Optimizing cell culture for advanced therapies with complex algorithms


Complex algorithms are being developed to predict optimal cell culture conditions for regenerative medicine applications.

Cell therapy treatments involve transplanting engineered human cells into patients to replace or repair damaged cells and tissues. Before these cells can be transplanted into a patient, they must be cultured, manipulated and expanded in a laboratory to enhance their therapeutic properties and ensure there is a large enough population to have the desired effect.

Julie Audet (Institute of Biomedical Engineering, University of Toronto, Canada) and her team have been developing complex computational algorithms that can optimize laboratory experiments to enable researchers to define the best possible conditions to culture their cells in.

The algorithms can assist researchers in designing experiments that are feasible and have a higher chance of success, taking away some of the trial and error associated with culture optimization, and reducing the time and resources required.

“Our algorithms become necessary when experiments are very costly to execute and are extremely labour-intensive,” said Audet when discussing the application of these algorithms. “They are especially useful when the results are impossible to predict because of the complexity of the biological systems under study. In that case, it would not be feasible or possible for researchers to use conventional approaches to design and execute their experiments.”

The algorithms have already had success in several applications. Craig Simmons, a professor in the Institute of Biomedical Engineering and the Department of Mechanical and Industrial Engineering in the Faculty of Applied Science & Engineering at the University of Toronto, and Neal Callaghan, a PhD graduate and former researcher in Professor Simmons’ lab, applied the algorithms to develop culture media for cardiac muscles cells.

Audet is also collaborating with another University of Toronto colleague, Sowmya Viswanathan, on research that focuses on how the characteristics of cell donors can cause cells to behave differently in culture. Viswanathan is developing cellular therapies centered around mesenchymal stromal cells, targeting the chronic inflammatory condition of osteoarthritis.

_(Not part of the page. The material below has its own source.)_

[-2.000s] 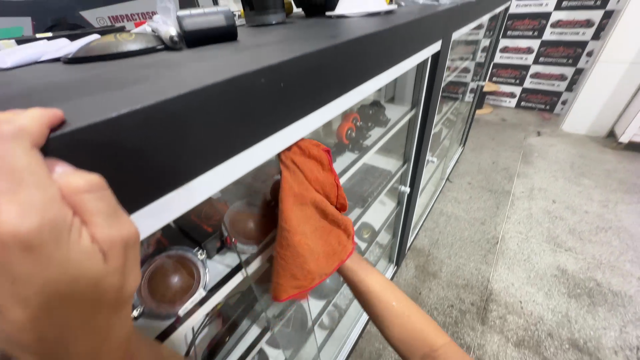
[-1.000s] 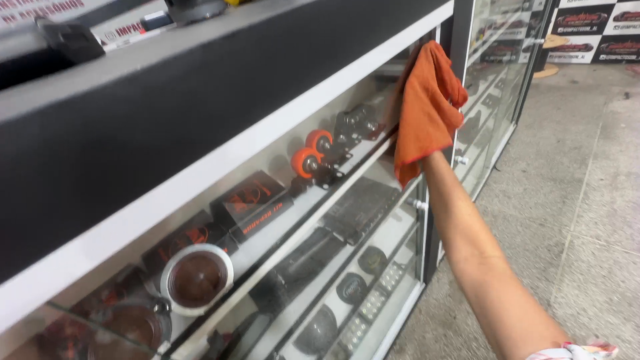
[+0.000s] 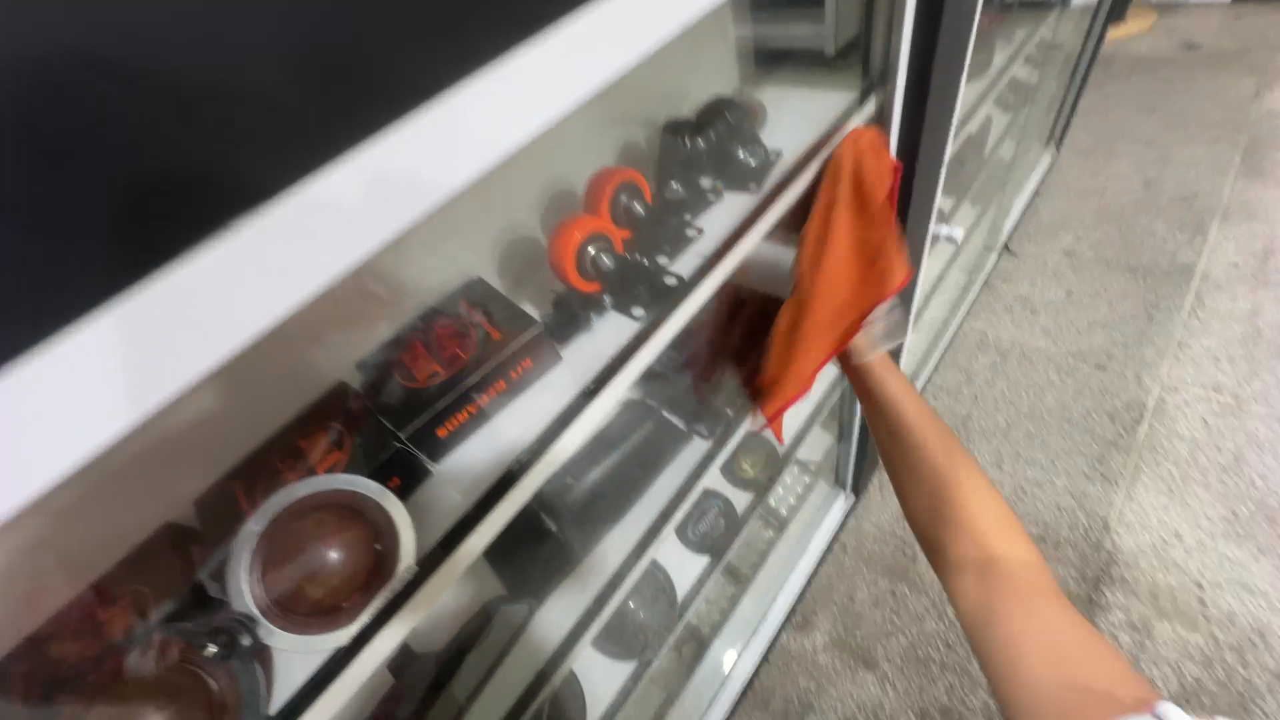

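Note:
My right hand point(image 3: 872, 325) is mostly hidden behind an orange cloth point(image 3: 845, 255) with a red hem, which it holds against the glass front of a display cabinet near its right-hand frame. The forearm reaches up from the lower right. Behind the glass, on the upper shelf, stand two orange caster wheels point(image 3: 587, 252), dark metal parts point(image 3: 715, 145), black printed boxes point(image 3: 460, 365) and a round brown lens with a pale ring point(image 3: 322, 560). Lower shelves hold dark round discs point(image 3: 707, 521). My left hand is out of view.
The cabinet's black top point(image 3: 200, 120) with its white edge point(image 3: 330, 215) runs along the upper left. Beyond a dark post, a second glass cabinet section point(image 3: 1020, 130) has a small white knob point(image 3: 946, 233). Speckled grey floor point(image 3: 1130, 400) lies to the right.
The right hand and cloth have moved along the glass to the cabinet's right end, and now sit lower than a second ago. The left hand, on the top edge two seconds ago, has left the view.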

Viswanathan explained, “We have seen that different mesenchymal stromal cell donors prefer different growth conditions … This algorithm helps us identify optimal conditions for different donors without doing a full set of detailed experiments.”

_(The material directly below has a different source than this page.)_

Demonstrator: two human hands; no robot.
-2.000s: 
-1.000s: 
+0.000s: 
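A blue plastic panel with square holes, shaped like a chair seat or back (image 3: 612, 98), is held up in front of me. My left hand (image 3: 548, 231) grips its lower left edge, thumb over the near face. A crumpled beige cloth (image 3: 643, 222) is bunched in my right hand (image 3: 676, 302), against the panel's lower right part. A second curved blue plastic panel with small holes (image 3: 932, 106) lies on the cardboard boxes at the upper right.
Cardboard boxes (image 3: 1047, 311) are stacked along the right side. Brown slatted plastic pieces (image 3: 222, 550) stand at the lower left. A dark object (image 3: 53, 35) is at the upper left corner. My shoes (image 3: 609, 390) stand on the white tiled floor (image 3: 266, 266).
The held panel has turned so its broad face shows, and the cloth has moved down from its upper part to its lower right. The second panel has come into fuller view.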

Audet and Viswanathan co-supervise Oreoluwa Kolade, a PhD candidate at the Biomedical Engineering and a fellow at the Data Sciences Institute at the University of Toronto. Kolade explained, “My research involves the statistical design of experiments, looking at the numerous factors that can impact the cell expansion process, such as oxygen levels, cell density and medium composition.”

It is hoped that, with this, researchers could run multiple simulations of differing conditions to select which set of conditions will result in the best cells.

“We are currently working on the commercialization of the latest version of one of the algorithms that includes these machine-learning modules to help design experiments,” said Audet. “We hope this tool will help make cellular therapies both widely available and more accessible by accelerating the development of these therapies while increasing the effectiveness of the enhanced cells.”